According to experts also interviewed by The Tribune in July, the biggest challenge in this case is not necessarily obtaining a search warrant, but rather successfully litigating the science that could be the foundation for a warrant.

Computer modeling from a team of scientists show how soil vapor sampling discovered human decomposition compounds in Marcia Papich’s yard at 523 East Branch street, adjacent to Susan Flores’ fence and home at 529 East Branch St., in August 2021. The data shows compounds were found at more than 3100 parts per billion in the soil in the red zone.
Computer modeling from a team of scientists show how soil vapor sampling discovered human decomposition compounds in Marcia Papich’s yard at 523 East Branch street, adjacent to Susan Flores’ fence and home at 529 East Branch St., in August 2021. The data shows compounds were found at more than 3100 parts per billion in the soil in the red zone.
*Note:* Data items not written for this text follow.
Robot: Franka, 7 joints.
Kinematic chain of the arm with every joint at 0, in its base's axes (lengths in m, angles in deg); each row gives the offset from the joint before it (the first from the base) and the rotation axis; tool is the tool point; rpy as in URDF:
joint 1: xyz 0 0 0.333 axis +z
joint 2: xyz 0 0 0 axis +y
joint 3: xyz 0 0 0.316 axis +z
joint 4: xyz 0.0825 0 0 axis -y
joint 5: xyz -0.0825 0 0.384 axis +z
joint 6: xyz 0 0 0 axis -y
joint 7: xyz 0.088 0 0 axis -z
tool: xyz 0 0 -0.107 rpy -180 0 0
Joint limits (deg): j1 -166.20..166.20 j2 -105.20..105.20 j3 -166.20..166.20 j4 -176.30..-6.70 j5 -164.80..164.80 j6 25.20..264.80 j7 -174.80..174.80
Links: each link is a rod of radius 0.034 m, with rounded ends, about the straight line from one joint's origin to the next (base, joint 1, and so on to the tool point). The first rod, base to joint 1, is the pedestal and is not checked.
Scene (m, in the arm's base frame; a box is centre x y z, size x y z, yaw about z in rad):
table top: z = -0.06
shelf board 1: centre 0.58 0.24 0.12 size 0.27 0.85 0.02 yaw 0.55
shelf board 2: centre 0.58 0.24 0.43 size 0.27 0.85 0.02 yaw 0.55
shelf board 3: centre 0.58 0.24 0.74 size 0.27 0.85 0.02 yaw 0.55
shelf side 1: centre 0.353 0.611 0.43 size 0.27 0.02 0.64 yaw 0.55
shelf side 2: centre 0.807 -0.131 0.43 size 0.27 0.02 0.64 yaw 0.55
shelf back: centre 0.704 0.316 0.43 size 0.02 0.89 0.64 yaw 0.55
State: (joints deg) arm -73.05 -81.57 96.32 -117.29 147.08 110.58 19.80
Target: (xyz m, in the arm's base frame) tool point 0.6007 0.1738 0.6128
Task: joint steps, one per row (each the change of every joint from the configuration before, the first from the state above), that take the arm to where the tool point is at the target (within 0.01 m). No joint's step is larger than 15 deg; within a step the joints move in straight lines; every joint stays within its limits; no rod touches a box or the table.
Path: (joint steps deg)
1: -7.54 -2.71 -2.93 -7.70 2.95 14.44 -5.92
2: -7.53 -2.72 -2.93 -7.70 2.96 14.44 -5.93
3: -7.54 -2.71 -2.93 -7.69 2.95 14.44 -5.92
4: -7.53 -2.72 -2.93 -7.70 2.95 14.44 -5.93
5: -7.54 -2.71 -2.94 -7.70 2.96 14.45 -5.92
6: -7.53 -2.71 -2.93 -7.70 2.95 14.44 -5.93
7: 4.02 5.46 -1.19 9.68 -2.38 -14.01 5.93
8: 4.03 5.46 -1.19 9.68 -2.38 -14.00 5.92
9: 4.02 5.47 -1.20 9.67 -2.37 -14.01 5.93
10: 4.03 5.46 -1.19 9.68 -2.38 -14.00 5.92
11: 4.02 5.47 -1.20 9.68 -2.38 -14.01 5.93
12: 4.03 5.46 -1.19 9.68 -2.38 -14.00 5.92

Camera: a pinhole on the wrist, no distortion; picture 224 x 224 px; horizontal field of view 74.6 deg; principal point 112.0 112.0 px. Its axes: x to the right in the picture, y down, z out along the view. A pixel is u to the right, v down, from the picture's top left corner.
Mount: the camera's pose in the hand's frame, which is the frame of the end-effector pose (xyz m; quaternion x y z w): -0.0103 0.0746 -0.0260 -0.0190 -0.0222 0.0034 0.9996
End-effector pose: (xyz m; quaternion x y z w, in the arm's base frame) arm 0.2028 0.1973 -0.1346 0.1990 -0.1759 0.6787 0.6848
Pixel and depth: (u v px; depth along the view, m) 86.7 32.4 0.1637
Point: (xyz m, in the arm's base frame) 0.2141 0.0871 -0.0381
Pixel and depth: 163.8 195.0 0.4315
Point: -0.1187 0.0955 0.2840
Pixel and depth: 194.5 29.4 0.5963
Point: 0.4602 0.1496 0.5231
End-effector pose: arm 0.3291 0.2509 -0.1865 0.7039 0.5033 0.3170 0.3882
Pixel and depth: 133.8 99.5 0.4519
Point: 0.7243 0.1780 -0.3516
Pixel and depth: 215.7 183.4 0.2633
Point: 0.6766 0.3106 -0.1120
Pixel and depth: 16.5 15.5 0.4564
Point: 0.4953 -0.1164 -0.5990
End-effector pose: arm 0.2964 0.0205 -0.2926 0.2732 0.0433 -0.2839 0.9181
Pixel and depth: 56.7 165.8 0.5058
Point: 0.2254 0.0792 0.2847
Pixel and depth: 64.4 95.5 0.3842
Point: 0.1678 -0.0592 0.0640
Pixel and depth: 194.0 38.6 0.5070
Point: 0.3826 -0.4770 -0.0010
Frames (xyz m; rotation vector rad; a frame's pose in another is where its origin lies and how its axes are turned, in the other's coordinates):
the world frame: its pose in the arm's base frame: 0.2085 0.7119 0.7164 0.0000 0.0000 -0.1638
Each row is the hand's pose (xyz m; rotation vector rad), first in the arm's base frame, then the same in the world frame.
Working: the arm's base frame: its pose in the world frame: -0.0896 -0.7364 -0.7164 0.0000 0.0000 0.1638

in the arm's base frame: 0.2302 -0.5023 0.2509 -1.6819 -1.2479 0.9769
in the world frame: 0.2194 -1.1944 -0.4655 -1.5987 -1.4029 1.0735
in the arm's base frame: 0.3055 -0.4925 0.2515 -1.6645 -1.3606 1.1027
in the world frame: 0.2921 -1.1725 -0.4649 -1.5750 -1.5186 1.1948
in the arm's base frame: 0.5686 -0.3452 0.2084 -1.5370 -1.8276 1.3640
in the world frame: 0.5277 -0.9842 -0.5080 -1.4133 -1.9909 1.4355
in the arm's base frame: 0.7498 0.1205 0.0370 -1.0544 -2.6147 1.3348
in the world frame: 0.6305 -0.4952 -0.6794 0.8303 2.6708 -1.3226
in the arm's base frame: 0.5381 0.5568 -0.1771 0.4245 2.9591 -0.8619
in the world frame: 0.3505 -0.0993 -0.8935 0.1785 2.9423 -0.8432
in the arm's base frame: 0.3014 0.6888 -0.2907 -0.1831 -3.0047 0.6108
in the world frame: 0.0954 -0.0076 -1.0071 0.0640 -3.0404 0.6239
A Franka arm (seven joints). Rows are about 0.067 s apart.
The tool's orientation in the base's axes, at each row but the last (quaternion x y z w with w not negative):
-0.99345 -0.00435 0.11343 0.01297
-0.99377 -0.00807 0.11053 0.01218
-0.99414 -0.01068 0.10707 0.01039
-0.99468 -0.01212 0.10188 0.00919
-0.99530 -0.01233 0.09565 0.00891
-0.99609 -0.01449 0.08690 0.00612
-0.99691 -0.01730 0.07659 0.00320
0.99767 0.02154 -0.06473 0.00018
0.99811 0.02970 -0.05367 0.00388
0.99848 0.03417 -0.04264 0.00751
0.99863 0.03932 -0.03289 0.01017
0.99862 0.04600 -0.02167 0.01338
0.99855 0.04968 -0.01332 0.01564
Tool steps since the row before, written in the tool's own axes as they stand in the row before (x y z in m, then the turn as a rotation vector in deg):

The majority of the three-month criminal trial against Paul Flores and his father, Ruben Flores, revolved around similar scientific disputes.

The prosecution argued there was a clandestine grave with traces of blood beneath Ruben Flores’ deck and used dog alerts for human remains to make its case, among other forensic evidence. Defense attorneys argued this evidence was “junk science” inaccurately framed to convict their clients.

Susan Flores, whose property is at the heart of this question, declined to comment on the scientists’ findings through her son’s attorney, Harold Mesick, who also declined to comment.

Environmental engineer Tim Nelligan installed soil vapor probes into Marcia Papich’s Arroyo Grande yard in March 2023 to test for signs of human decomposition. Papich lives next door to Susan Flores, and he was testing for evidence of human decomposition in the search for Kristin Smart’s body.
Environmental engineer Tim Nelligan installed soil vapor probes into Marcia Papich’s Arroyo Grande yard in March 2023 to test for signs of human decomposition. Papich lives next door to Susan Flores, and he was testing for evidence of human decomposition in the search for Kristin Smart’s body.